* _Assigned task_: Reproduce the listing exactly, with no pictures in your copy.

* _Available data_:
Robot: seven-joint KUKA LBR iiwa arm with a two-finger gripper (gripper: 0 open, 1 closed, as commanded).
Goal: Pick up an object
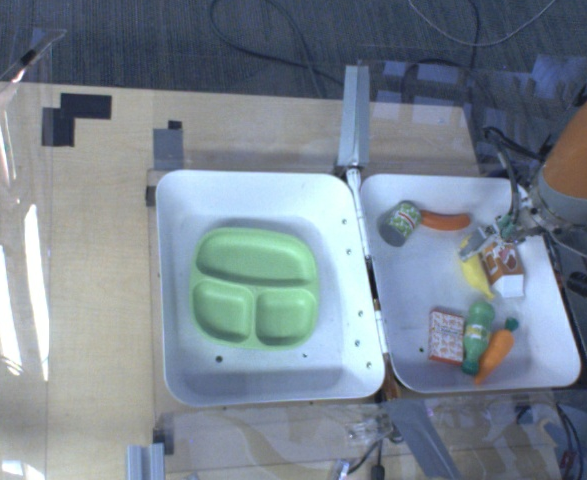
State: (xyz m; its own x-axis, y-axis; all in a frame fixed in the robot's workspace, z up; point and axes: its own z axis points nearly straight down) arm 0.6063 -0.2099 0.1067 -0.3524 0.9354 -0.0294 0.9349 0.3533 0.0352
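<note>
In the right bin (563, 368), just under and beside the gripper (503, 233), a small carton (503, 266) w/ brown-and-white print is seen, its long axis running roughly from the gripper tip down toward the near rim. Whether it is gripped can't be told; the finger state can't be made out.

Touching the carton's left side, a yellow banana-like piece (476, 273) is laid, pointing the same way. Further left of the gripper, a smooth orange-red sausage (443, 221) is laid across, w/ a green-labelled can (400, 222) at its far end, tipped on its side.

Nearer the front rim, below the gripper, a flat printed box (446, 336), a green plastic bottle (476, 333) and an orange carrot (495, 352) w/ green top are grouped close together.

Well to the left, the left bin (173, 368) is occupied by a glossy green tray (255, 286) w/ three compartments.
</note>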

* _Worked solution_:
Robot: seven-joint KUKA LBR iiwa arm with a two-finger gripper (gripper: 0 open, 1 closed, as commanded).
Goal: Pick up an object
State: (xyz m; its own x-axis, y-axis; all in a frame fixed in the robot's workspace, z up; point and axes: its own z axis points nearly straight down) arm 0.6063 -0.2099 0.1067 -0.3524 0.9354 -0.0294 0.9349 0.3533 0.0352
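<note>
In the right bin (563, 368), just under and beside the gripper (503, 233), a small carton (503, 266) w/ brown-and-white print is seen, its long axis running roughly from the gripper tip down toward the near rim. Whether it is gripped can't be told; the finger state can't be made out.

Touching the carton's left side, a yellow banana-like piece (476, 273) is laid, pointing the same way. Further left of the gripper, a smooth orange-red sausage (443, 221) is laid across, w/ a green-labelled can (400, 222) at its far end, tipped on its side.

Nearer the front rim, below the gripper, a flat printed box (446, 336), a green plastic bottle (476, 333) and an orange carrot (495, 352) w/ green top are grouped close together.

Well to the left, the left bin (173, 368) is occupied by a glossy green tray (255, 286) w/ three compartments.
</note>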

That wraps up the exercise.